The Wahkiakum County Eagle - Established as The Skamokawa Eagle in 1891

County awaits report for action on slide

Safety concerns limit traffic

 


It's too soon to allow traffic on the Elochoman Valley Road near a slow moving landslide, Wahkiakum County officials decided Tuesday.

Officials closed the road two weeks ago after residents in the area heard cracking trees and informed the neighboring property owner who investigated and found large cracks in the ground indicating a massive landslide.

Residents of two houses in the path of the slide have evacuated their houses, and the county has erected a gate to block traffic up the road.
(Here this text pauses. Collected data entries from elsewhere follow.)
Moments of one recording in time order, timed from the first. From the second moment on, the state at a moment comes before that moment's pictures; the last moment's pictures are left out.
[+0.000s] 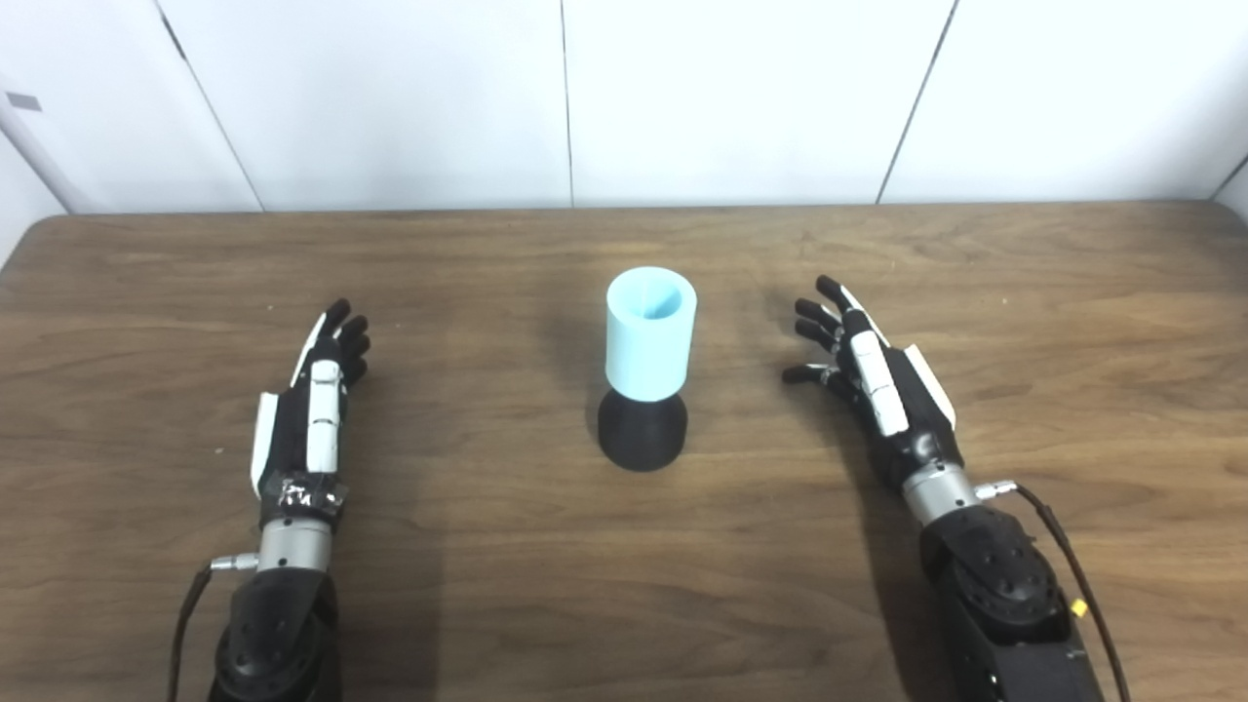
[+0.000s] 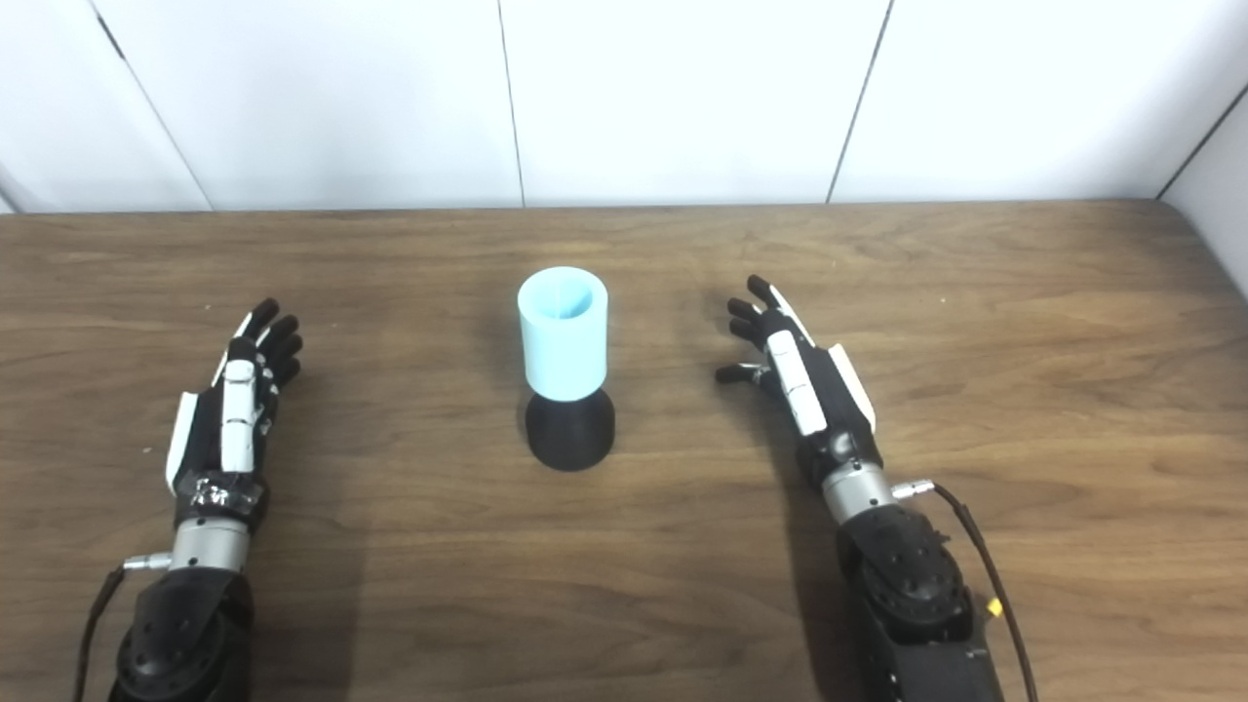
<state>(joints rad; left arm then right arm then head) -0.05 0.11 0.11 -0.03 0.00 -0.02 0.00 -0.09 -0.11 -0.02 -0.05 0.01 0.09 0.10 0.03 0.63</state>
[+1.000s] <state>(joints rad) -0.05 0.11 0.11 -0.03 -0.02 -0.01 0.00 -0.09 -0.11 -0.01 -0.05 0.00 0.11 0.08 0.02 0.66</state>
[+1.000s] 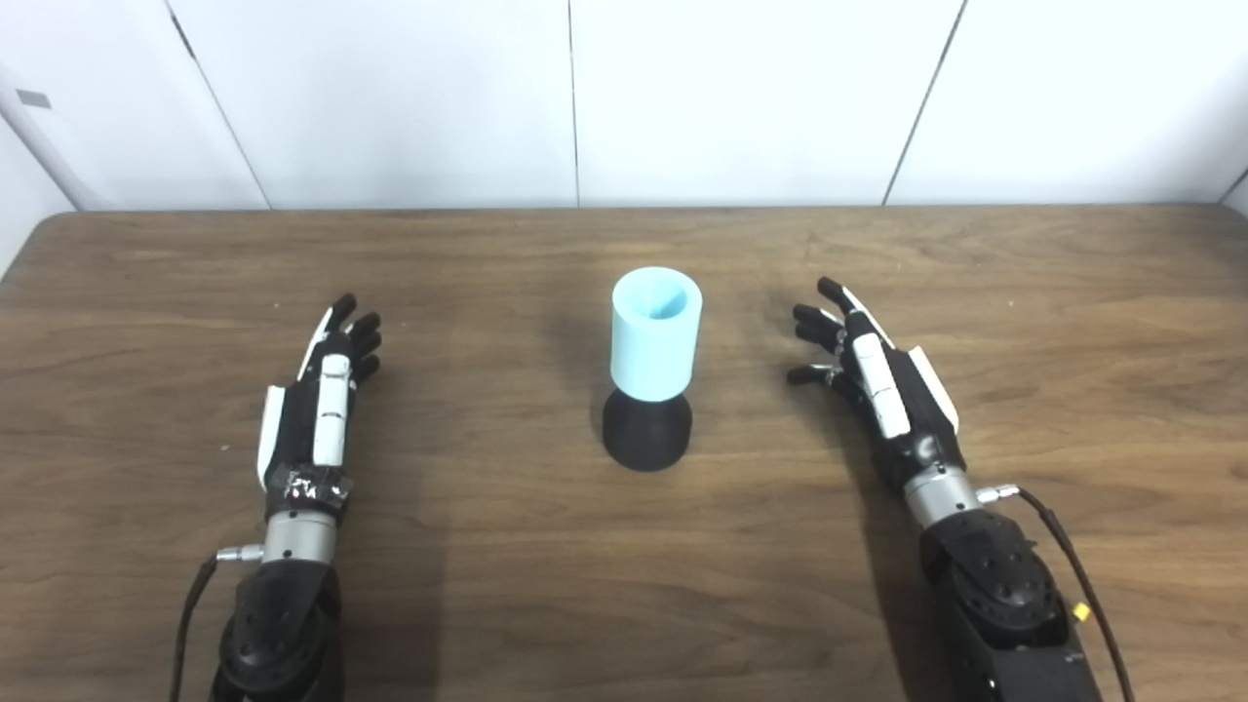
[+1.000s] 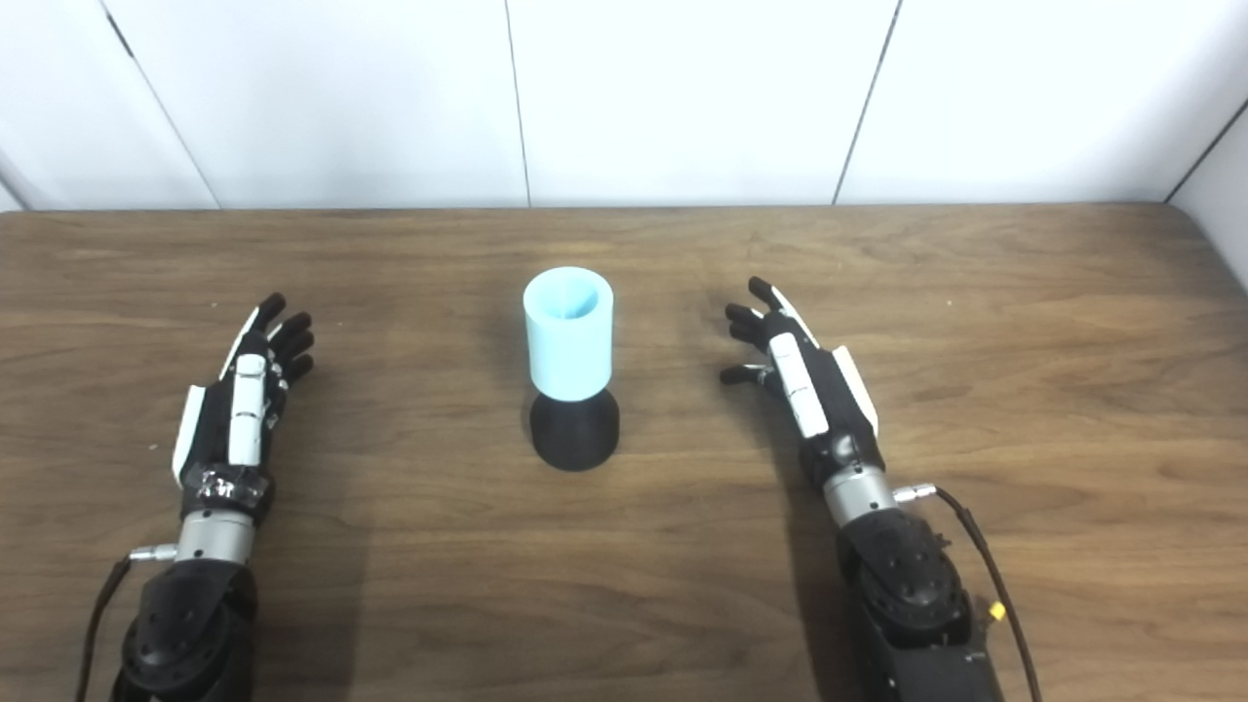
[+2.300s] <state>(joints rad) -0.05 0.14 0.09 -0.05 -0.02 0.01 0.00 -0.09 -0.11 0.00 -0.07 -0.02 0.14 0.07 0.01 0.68</state>
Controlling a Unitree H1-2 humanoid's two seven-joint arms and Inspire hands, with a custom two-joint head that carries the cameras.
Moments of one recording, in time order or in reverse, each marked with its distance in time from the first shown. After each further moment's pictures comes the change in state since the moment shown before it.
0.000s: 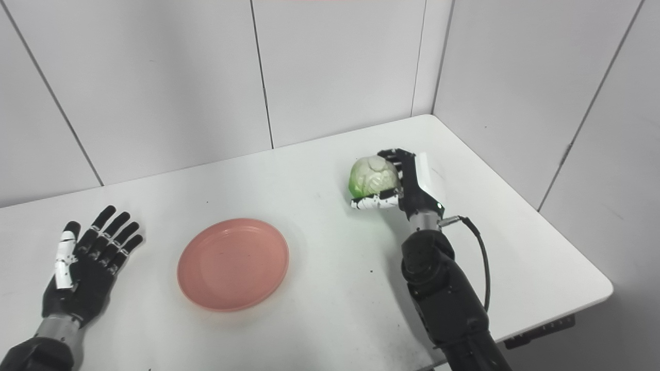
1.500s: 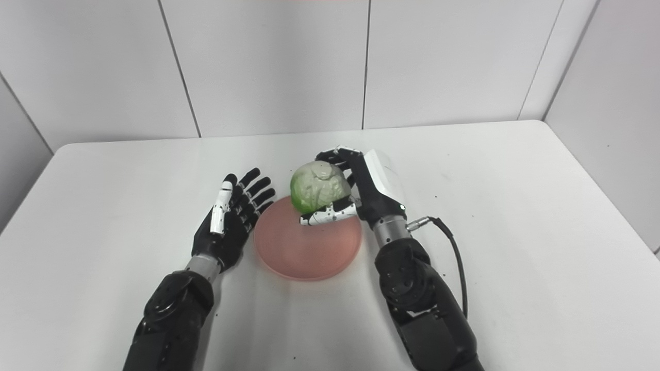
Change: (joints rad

Timber industry workers have had to use forest roads to reach work sites beyond the gate, and the resident of one house beyond the gate but not in the slide area has had to pass through the gate when leaving the house.

Meanwhile geologists working for the Department of Natural Resources (DNR) and Hancock Forest Industries, the land owner, have been studying the slide in order to understand its structure and potential movements.

On Tuesday, county Commissioner Dan Cothren relayed a suggestion from timber companies that they be allowed to issue passes to employees or contractors needing to pass the gate to reach work sites. Besides having to deal with a gate on a county road and the inconvenience of the gate, loggers will soon be ready to haul loads from units above the slide, and alternate routes are steep and troublesome for loaded trucks, Cothren said.

Other officials were sympathetic but unwilling to risk someone's safety.

"We closed that road for safety reasons," said commission Chair Mike Backman. "They should be going around. If we're not doing this for safety, why are we doing it?"

Colleague Blair Brady agreed, citing the risk of liability exposure.

"It was never my intention to have that locked up all the time," Cothren said. "There's too much land base locked up. It's a big thing to have it locked up.

Cothren suggested that if the geotechs feel the slide is stable, the road could be opened for some use.

"So until we get the geotechnical evaluation, we're done; there's nothing we can do," Brady said.

"We need all the entities together to talk about this," Cothren said. "Maybe we can open the road when it [weather] is dry."

"Gate or no gate, if somebody rides that slide into the river, everybody will get sued," commented Prosecuting Attorney Dan Bigelow. "Until we know what the risks are, we can't manage it.

"You need to know the risks before you open it."

Commissioners also discussed the location of the gate and the inconvenience to the remaining resident whose property isn't threatened by the slide.

County Engineer Paul Lacy said the gate was placed at a school bus turn around so that motorists would be able to reverse their course. Further up the road beyond the occupied house, there would be no good way to turn around, he said.

In the end, commissioners decided to maintain the closure.

"Until we have the geotech report, it's all moot," Brady said. "As soon as we get the report in, we'll see what we can do."